How to complete this task
Extract all lines from the data beneath that include the word "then".

Data excerpt
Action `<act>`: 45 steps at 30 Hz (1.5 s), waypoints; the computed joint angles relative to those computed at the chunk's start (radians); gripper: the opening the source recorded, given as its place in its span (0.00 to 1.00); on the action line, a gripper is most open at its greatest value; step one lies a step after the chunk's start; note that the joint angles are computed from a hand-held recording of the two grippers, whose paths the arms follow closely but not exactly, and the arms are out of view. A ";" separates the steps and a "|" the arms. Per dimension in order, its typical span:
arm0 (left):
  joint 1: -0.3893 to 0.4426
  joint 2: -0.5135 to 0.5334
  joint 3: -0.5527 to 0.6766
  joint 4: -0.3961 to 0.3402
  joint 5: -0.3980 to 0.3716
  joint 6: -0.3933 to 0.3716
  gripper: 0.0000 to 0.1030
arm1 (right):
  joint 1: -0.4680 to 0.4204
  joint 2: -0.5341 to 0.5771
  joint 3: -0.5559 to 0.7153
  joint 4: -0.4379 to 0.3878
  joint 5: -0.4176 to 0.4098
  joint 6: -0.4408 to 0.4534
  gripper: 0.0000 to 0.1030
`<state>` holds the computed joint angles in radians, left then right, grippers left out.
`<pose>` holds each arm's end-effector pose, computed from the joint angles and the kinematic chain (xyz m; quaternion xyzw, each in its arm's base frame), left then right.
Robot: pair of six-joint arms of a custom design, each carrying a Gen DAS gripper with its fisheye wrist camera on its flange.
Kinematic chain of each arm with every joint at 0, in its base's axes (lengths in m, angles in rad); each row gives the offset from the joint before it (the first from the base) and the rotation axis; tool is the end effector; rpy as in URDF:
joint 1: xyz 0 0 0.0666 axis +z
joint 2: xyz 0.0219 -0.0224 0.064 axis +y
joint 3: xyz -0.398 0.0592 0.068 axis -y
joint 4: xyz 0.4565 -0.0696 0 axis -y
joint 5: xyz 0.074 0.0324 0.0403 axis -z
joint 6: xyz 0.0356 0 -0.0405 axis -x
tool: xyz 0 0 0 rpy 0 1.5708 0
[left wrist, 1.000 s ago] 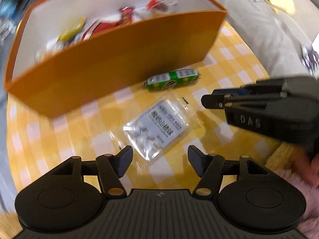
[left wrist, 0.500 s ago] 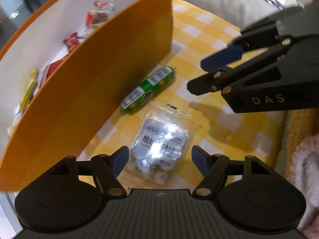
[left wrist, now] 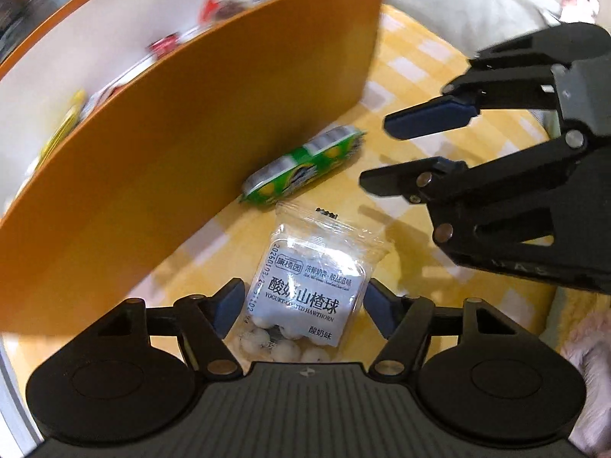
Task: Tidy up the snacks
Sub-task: 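Grasp the candy-ball pack with left tool while right tool grasps the green sausage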
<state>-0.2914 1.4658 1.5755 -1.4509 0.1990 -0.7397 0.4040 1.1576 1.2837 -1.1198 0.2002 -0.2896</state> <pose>0.5018 -0.1583 0.4774 0.4972 0.8544 -0.0709 0.1331 0.4043 0.1647 0.4885 -0.0261 0.9539 0.0061 0.2988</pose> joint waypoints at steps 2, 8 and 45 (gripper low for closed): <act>0.004 -0.005 -0.001 0.000 -0.037 0.079 0.76 | 0.007 0.002 -0.005 0.019 0.021 0.030 0.31; 0.050 -0.028 -0.026 0.030 -0.043 0.300 0.75 | 0.030 0.010 -0.030 0.105 0.094 0.187 0.46; 0.035 -0.003 -0.032 0.042 -0.065 0.271 0.82 | -0.037 0.094 0.054 -0.053 -0.228 -0.138 0.19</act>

Result of this task
`<state>` holds the computed joint angles in radians, left then right, grippers left out.
`<pose>` holds each arm's end-effector pose, computed from the joint angles and the kinematic chain (xyz m; quaternion xyzw, each in its arm's base frame), left then right.

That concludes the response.